Notícias » Ucrânia

Com avanço dos russos em Kiev, ucranianos buscam abrigo em estações

Nesta sexta-feira, 25, foram registrados bombardeios na capital da Ucrânia; prédio residencial foi atingido

Penélope Coelho Publicado em 25/02/2022, às 09h03 - Atualizado às 09h14

Destruição em Kiev, nesta sexta-feira, 25
Destruição em Kiev, nesta sexta-feira, 25 - Getty Images

Um dia após o presidente russo, Vladimir Putin, dar sinal verde para o início de uma invasão na Ucrânia, o exército da Rússia está avançando em direção à capital ucraniana, Kiev.

Segundo o Ministério da Defesa ucraniano, os militares russos estão posicionados no distrito de Obolon, conhecido por ser residencial. O local em questão, fica a cerca de nove quilômetros do Parlamento da capital.

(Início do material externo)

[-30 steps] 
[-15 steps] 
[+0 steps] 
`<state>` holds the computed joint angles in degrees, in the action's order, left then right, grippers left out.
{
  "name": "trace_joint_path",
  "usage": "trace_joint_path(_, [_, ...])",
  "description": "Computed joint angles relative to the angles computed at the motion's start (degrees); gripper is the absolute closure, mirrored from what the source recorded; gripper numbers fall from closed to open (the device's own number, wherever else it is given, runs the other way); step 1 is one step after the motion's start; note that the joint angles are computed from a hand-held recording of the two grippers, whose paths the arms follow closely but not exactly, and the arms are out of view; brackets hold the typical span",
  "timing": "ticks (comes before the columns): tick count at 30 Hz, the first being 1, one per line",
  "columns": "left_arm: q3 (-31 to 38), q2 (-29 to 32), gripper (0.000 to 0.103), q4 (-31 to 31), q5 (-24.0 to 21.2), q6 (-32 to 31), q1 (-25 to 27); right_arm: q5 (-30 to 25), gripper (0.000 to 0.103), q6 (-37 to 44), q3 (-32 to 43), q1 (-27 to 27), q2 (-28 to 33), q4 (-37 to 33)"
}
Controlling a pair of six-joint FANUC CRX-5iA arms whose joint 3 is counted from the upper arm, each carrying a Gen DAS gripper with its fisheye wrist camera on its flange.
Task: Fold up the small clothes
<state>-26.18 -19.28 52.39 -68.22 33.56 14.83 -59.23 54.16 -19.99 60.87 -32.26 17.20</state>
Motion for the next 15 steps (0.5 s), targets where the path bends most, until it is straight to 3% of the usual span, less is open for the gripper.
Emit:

De acordo com informações publicadas pelo portal de notícias g1, em meio à escalada das tensões, bombardeiros e ataques aéreos na capital, a população está buscando abrigo para se proteger.

Antes mesmo da chegada dos russos à capital, estações de metrô em Kiev já estavam sendo usadas como abrigo por famílias, para se protegerem. A capital ucraniana possui a estação de metrô mais profunda do mundo. Chamada de Arsenalna, o local fica a 105,2 metros abaixo do nível da rua.

Como noticiado pelo portal IG, nesta sexta-feira, 25, um foguete russo atingiu um prédio residencial em Kiev, ao menos 3 pessoas ficaram feridas. Segundo o ministério do Interior da Ucrânia, pelo menos 33 partes do país foram atingidas por bombardeios russos, em apenas de 24 horas.


Invasão na Ucrânia

Após semanas de tensão entre a Rússia e a Ucrânia, o presidente russo Vladimir Putin iniciou o que chamou de 'operação militar especial' da Rússia na Ucrânia, como repercutiu a Fox News na última quinta-feira, 24. 

De acordo com o veículo internacional, através de um pronunciamento, o presidente da Rússia disse que o confronto com as forças ucranianas é 'inevitável'. 

Tomei a decisão de conduzir uma operação militar especial. Nossa análise concluiu que nosso confronto com essas forças (ucranianas) é inevitável". 

'Consequências'

Putin, que descreve a ação como uma resposta a supostas 'ameaças da ucrânia', mandou recado para nações que tentarem intervir na 'operação'.

"(...) Algumas palavras para aqueles que seriam tentados a intervir: a Rússia responderá imediatamente e você terá consequências que nunca teve antes em sua história", disse ele.

Segundo levantamento preliminar da Polícia Nacional e o Serviço de Guarda de Fronteiras da Ucrânia, até o momento, ao menos 137 pessoas morreram, entre civis e militares, após a invasão. Além do mais, ao menos 20 militares foram feridos nas cidades Nikolaev, Berdyansk, Skadovsk, Myrhorod e Odessa.